[ACTIVITY]
Every line of the data below that holds the string "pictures" needs to be reported.

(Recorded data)
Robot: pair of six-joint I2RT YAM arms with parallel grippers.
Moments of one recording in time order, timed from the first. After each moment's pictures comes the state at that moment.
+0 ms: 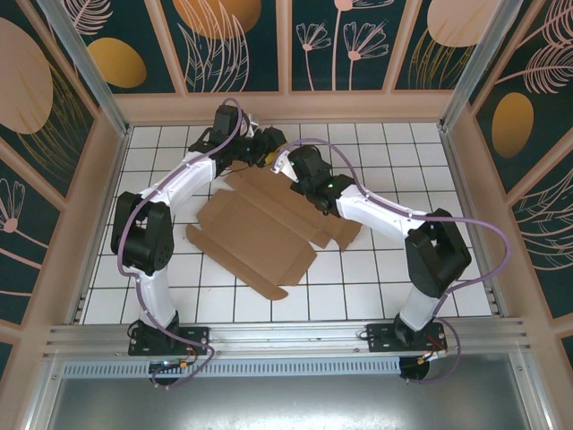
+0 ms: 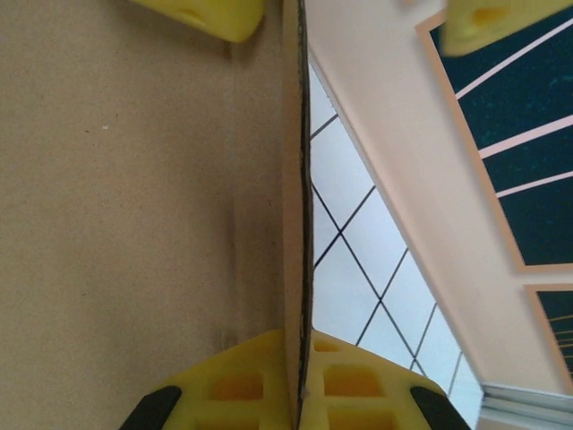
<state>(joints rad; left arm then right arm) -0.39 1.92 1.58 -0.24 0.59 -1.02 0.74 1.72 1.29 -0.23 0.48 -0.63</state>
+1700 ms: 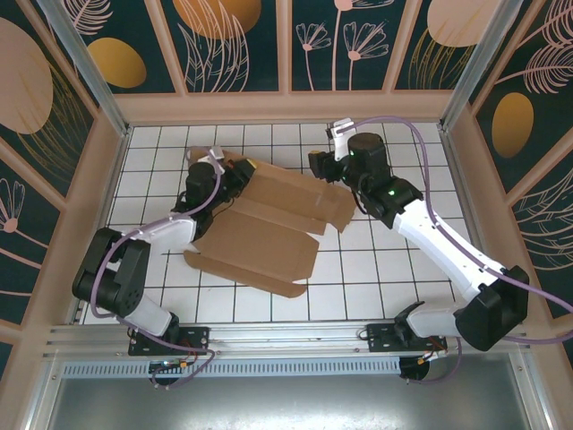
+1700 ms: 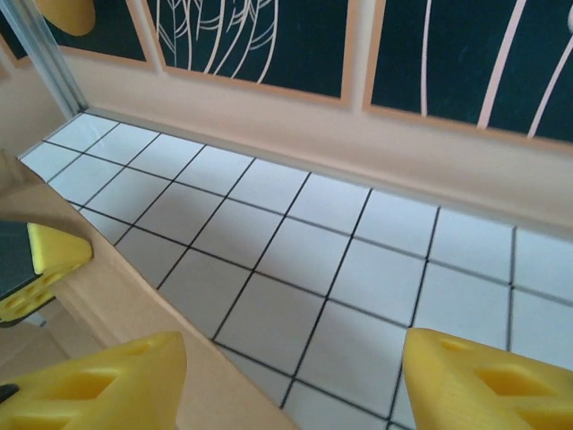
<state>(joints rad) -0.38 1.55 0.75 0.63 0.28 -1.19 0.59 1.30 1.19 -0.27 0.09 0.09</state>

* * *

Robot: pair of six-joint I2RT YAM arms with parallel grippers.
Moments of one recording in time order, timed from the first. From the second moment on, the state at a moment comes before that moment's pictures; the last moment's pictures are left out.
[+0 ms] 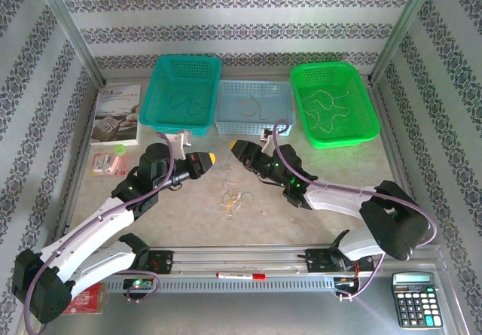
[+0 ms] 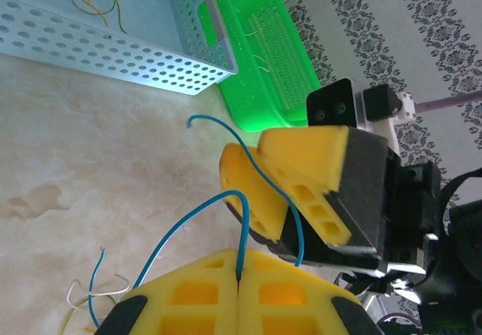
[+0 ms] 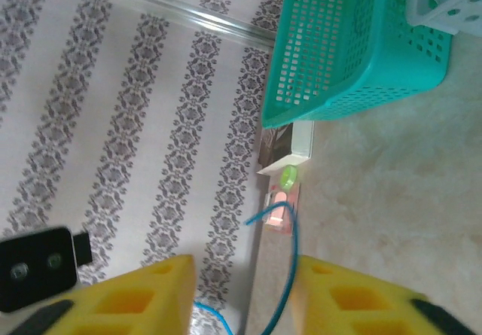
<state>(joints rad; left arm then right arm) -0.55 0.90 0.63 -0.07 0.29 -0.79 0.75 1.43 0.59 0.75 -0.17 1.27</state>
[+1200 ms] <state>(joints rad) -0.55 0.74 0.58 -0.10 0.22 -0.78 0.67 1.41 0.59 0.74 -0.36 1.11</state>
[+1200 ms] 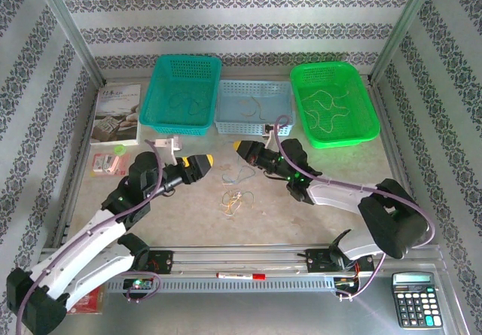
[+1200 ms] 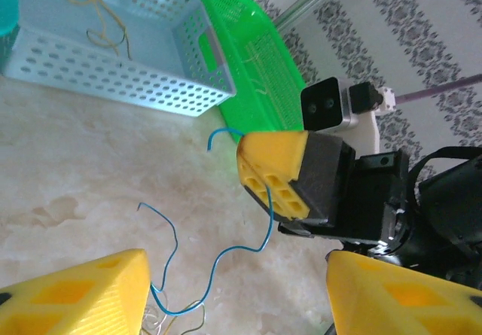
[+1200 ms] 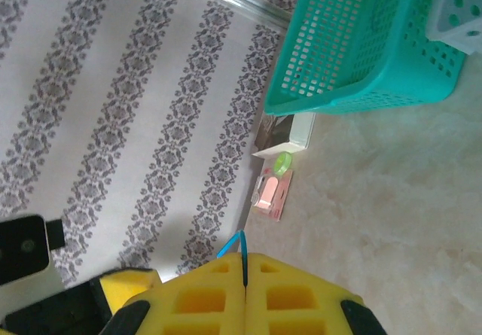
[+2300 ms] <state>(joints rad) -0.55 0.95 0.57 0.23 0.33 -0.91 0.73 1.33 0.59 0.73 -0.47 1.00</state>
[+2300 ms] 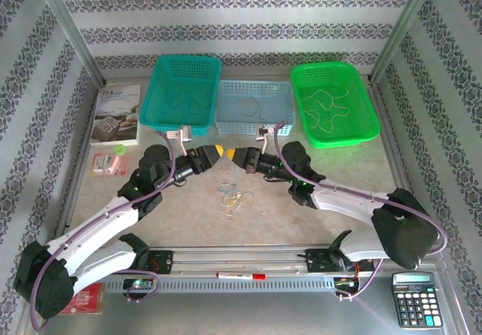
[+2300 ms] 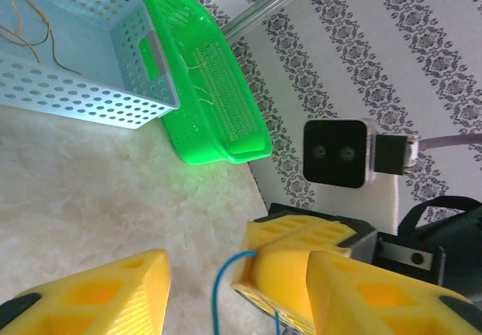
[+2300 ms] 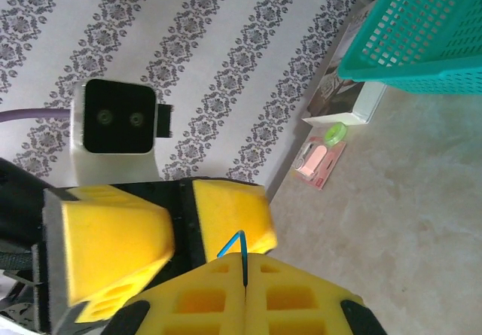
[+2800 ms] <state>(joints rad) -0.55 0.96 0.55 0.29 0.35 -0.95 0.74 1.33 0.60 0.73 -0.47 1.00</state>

[YOUR RESPONSE]
Moments of one recording in time order, timed from the first. After each moment's pictures comes the state at that moment.
Moments of one recording in time order, timed from the first. From the second moment on, the state at a moment comes before that moment's pictures; the last moment's pictures are left out.

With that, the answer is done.